» WHAT IS NEEDED: Restate all data exactly. No images.

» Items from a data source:
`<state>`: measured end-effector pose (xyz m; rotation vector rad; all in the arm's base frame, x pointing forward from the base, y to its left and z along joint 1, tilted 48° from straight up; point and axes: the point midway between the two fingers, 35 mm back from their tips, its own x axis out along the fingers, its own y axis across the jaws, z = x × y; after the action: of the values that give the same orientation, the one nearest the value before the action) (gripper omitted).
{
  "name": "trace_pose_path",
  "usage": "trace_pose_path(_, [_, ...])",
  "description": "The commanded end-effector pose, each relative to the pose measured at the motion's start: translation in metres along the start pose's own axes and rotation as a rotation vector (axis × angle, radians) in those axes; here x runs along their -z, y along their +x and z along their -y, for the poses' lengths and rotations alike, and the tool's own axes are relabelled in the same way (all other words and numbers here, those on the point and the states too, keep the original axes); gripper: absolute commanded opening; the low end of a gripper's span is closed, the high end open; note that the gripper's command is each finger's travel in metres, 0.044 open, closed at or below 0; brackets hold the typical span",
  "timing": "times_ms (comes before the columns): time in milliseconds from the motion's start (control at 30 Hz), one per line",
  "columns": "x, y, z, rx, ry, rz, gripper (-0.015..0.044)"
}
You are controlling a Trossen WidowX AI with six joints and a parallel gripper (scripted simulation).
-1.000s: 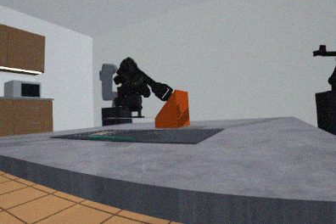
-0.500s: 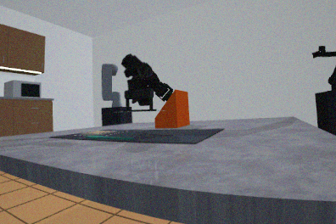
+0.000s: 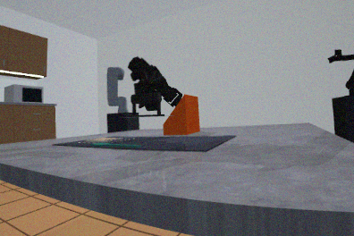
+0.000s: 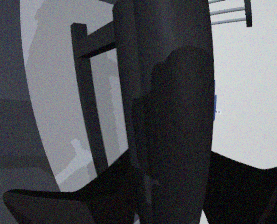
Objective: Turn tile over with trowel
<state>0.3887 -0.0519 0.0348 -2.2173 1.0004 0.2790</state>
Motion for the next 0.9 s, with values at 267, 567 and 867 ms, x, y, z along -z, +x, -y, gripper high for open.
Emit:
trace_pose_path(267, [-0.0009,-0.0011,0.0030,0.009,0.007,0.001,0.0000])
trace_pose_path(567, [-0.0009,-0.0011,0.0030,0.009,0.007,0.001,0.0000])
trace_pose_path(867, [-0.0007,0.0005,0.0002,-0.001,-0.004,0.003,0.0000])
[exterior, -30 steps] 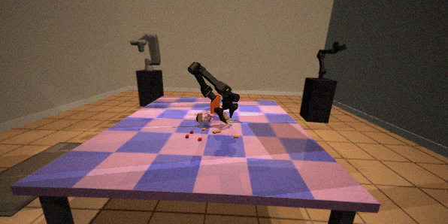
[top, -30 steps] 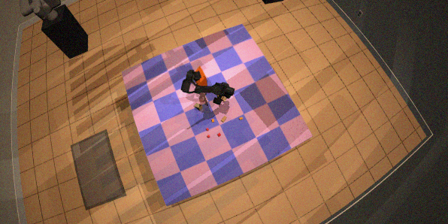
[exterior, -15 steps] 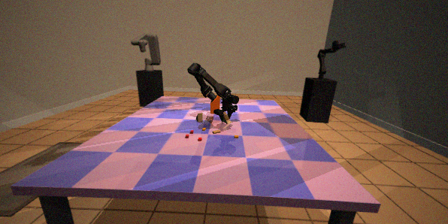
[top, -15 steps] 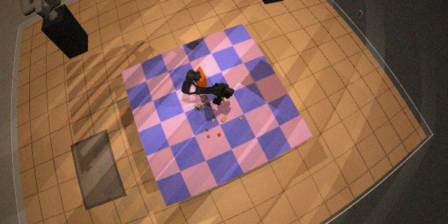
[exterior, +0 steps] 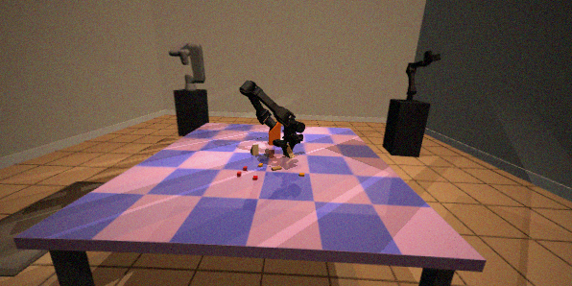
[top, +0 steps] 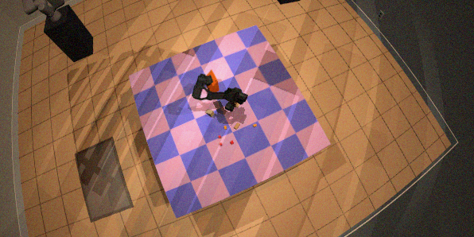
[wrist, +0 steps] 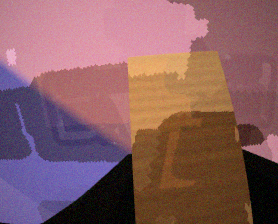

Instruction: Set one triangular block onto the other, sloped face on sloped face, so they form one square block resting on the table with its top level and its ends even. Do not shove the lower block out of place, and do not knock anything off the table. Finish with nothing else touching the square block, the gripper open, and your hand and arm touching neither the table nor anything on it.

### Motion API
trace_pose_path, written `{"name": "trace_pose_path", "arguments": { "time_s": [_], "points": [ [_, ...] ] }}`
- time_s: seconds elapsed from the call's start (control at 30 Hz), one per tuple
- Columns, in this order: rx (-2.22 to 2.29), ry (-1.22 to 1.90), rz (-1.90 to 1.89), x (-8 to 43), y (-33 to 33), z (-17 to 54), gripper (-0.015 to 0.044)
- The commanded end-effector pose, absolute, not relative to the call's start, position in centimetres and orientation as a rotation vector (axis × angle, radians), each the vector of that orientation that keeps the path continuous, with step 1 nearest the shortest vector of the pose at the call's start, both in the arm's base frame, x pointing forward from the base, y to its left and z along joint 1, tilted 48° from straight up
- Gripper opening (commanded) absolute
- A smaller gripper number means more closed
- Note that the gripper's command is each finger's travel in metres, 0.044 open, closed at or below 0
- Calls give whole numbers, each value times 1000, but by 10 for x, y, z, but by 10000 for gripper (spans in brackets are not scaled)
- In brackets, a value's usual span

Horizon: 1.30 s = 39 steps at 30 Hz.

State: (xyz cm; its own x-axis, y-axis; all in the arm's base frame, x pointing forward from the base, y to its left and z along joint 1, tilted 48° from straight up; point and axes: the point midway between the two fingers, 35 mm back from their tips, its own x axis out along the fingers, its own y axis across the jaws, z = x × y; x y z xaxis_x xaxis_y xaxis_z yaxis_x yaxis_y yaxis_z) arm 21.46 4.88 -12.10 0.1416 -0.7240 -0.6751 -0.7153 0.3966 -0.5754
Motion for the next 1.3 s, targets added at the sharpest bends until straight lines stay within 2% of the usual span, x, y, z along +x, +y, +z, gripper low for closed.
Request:
{"name": "trace_pose_path", "arguments": {
  "time_s": [0.0,0.2,0.73,1.27],
  "points": [
    [-1321,1571,-9,214,52,-118,0],
    [-1316,1572,-9,211,70,-101,0],
    [-1353,1584,18,209,68,-102,0],
    [-1650,1633,339,209,69,-102,0]
  ]
}}
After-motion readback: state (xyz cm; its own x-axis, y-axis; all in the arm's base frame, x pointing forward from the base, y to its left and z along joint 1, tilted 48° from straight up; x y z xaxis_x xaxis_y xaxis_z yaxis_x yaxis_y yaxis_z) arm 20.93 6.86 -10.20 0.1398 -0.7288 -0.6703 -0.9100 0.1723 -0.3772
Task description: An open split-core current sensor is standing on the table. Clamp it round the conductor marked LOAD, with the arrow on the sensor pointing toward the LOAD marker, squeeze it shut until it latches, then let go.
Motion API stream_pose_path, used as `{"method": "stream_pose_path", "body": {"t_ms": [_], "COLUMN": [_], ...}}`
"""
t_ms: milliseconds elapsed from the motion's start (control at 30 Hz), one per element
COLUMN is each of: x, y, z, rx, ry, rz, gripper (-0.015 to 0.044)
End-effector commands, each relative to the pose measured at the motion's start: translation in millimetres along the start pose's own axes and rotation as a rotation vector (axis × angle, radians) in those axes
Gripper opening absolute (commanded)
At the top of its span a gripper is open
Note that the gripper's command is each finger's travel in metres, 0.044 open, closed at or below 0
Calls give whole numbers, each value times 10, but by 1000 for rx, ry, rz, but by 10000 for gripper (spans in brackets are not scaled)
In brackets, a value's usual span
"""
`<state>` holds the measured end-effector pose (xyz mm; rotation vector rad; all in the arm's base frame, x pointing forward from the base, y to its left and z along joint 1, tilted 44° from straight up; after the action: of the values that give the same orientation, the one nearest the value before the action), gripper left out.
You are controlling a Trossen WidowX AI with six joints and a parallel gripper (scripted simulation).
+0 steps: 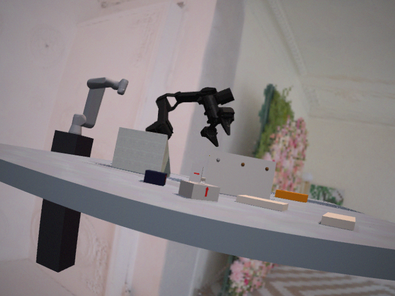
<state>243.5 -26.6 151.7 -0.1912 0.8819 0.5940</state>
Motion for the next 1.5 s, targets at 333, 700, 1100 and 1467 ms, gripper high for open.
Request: {"method": "stream_pose_path", "body": {"t_ms": [333, 700, 1100, 1467], "x": [-388, -388, -162, 506], "y": [315, 315, 123, -257], "z": [-76, -76, -299, -1117], "rx": [233, 233, 304, 496], "ry": [-151, -151, -33, 326], "rz": [433, 433, 448, 467], "gripper": [440, 440, 440, 440]}}
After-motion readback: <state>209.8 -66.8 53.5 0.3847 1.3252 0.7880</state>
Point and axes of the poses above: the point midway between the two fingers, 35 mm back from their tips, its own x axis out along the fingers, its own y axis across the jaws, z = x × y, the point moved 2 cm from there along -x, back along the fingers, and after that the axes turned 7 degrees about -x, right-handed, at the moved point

» SOLUTION TO THIS TASK:
`<state>`: measured end-effector pose (xyz m; rotation vector rad; all in the arm's base frame, x pointing forward from the base, y to its left and z along joint 1, tilted 48° from straight up; point and axes: the point midway between the two fingers, 35 mm back from their tips, its own x axis out along the fingers, its own y axis across the jaws, z = x × y; after the action: of the values that give the same orientation, the one nearest the value before the action) (gripper omitted).
{
  "name": "trace_pose_path",
  "usage": "trace_pose_path(_, [_, ...])",
  "description": "The commanded end-effector pose, each relative to the pose measured at the motion's start: translation in metres along the start pose's own axes and rotation as a rotation vector (axis × angle, radians) in those axes; here x runs along their -z, y along their +x and z along their -y, for the poses' lengths and rotations alike, and the tool's own axes are relabelled in the same way (all other words and numbers here, those on the point and the states too, keep the original axes); gripper: absolute commanded opening; the low end of a gripper's span is closed, the high end open; note that the gripper's command is each finger's travel in metres, 0.044 open, closed at or below 0; brackets hold the typical span",
  "timing": "times_ms (comes before the columns): time in milliseconds from the motion's start (control at 30 Hz), one per line",
  "columns": "x, y, z, rx, ry, rz, gripper (-0.015..0.044)"
}
You are controlling a Trossen WidowX AI with six joints and a parallel gripper (scripted simulation).
-1.000s: 
-0.500s: 
+0.000s: 
+0.000s: 
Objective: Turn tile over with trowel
<state>0.3887 -0.0519 0.0348 -2.2173 1.0004 0.2790</state>
Motion for the next 0.9 s, with values at 267, 567 and 867 ms, x, y, z along -z, +x, -y, gripper high for open.
Emit:
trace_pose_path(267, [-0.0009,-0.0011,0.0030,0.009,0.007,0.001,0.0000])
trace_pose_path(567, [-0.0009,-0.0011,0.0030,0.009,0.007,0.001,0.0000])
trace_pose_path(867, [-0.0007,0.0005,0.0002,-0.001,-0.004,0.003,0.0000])
[exterior, -30 steps] 
[top, -30 steps] 
[exterior, -15 steps] 
[top, -15 steps] 
[exterior, +0 steps] 
[top, +0 steps] 
[wrist, +0 steps] 

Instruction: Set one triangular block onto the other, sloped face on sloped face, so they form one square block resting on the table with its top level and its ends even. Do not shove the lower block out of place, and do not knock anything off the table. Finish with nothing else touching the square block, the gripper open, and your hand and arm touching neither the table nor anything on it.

### Motion API
trace_pose_path, written `{"name": "trace_pose_path", "arguments": { "time_s": [_], "points": [ [_, ...] ] }}`
- time_s: seconds elapsed from the call's start (control at 30 Hz), one per tuple
- Columns, in this order: rx (-2.22 to 2.29), ry (-1.22 to 1.90), rz (-1.90 to 1.89), x (-8 to 43), y (-33 to 33), z (-17 to 54), gripper (-0.015 to 0.044)
- The commanded end-effector pose, absolute, not relative to the call's start, position in centimetres and orientation as a rotation vector (axis × angle, radians), each the vector of that orientation that keeps the path continuous, with step 1 nearest the shortest vector of the pose at the call's start, both in the arm's base frame, x pointing forward from the base, y to its left and z along joint 1, tilted 48° from straight up
- Gripper opening (commanded) absolute
- A smaller gripper number means more closed
- Note that the gripper's command is each finger's travel in metres, 0.044 open, closed at or below 0
- Calls give whole numbers, each value times 1000, but by 10 for x, y, z, but by 10000 for gripper (spans in brackets are not scaled)
- In brackets, a value's usual span

Horizon: 1.30 s = 39 steps at 30 Hz.

State: (xyz cm; its own x-axis, y-axis; all in the arm's base frame, x pointing forward from the base, y to its left and z along joint 1, tilted 48° from straight up; point and axes: the point midway between the two fingers, 35 mm back from their tips, its own x axis out along the fingers, its own y axis across the jaws, z = x × y; x y z xaxis_x xaxis_y xaxis_z yaxis_x yaxis_y yaxis_z) arm 21.46 4.88 -12.10 0.1416 -0.7240 -0.6751 -0.7153 0.3966 -0.5754
Motion for the next 1.3 s, targets added at the sharpest bends until straight lines stay within 2% of the usual span, x, y, z along +x, +y, +z, gripper low for closed.
Request:
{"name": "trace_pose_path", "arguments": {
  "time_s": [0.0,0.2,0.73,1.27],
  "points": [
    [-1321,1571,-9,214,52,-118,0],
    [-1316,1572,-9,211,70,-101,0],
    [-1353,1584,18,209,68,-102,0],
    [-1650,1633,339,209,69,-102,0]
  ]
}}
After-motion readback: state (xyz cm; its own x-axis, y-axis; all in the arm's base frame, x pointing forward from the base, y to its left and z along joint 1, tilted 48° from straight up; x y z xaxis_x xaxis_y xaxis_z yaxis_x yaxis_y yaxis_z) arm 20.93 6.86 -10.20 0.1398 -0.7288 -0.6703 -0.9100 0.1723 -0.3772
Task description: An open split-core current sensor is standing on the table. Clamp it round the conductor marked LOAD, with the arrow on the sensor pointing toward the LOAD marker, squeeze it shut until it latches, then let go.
Motion API stream_pose_path, used as `{"method": "stream_pose_path", "body": {"t_ms": [_], "COLUMN": [_], ...}}`
"""
t_ms: milliseconds elapsed from the motion's start (control at 30 Hz), one per element
COLUMN is each of: x, y, z, rx, ry, rz, gripper (-0.015 to 0.044)
End-effector commands, each relative to the pose measured at the motion's start: translation in millimetres along the start pose's own axes and rotation as a rotation vector (axis × angle, radians) in those axes
Gripper opening absolute (commanded)
At the top of its span a gripper is open
Note that the gripper's command is each finger's travel in metres, 0.044 open, closed at or below 0
Calls give whole numbers, each value times 10, but by 1000 for rx, ry, rz, but by 10000 for gripper (spans in brackets are not scaled)
In brackets, a value's usual span
"""
`<state>` holds the measured end-effector pose (xyz mm; rotation vector rad; all in the arm's base frame, x pointing forward from the base, y to its left and z along joint 1, tilted 44° from straight up; after the action: of the values that give the same orientation, the one nearest the value before the action), gripper left out.
You are controlling a Trossen WidowX AI with six joints and a parallel gripper (scripted simulation).
+0 steps: 
<state>243.5 -26.6 151.7 -0.1912 0.8819 0.5940</state>
Motion for the next 1.5 s, targets at 333, 700, 1100 and 1467 ms, gripper high for open.
Request: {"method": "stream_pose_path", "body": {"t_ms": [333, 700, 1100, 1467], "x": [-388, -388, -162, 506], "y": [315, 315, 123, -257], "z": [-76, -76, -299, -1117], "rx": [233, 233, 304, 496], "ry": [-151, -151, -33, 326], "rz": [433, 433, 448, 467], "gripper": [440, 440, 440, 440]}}
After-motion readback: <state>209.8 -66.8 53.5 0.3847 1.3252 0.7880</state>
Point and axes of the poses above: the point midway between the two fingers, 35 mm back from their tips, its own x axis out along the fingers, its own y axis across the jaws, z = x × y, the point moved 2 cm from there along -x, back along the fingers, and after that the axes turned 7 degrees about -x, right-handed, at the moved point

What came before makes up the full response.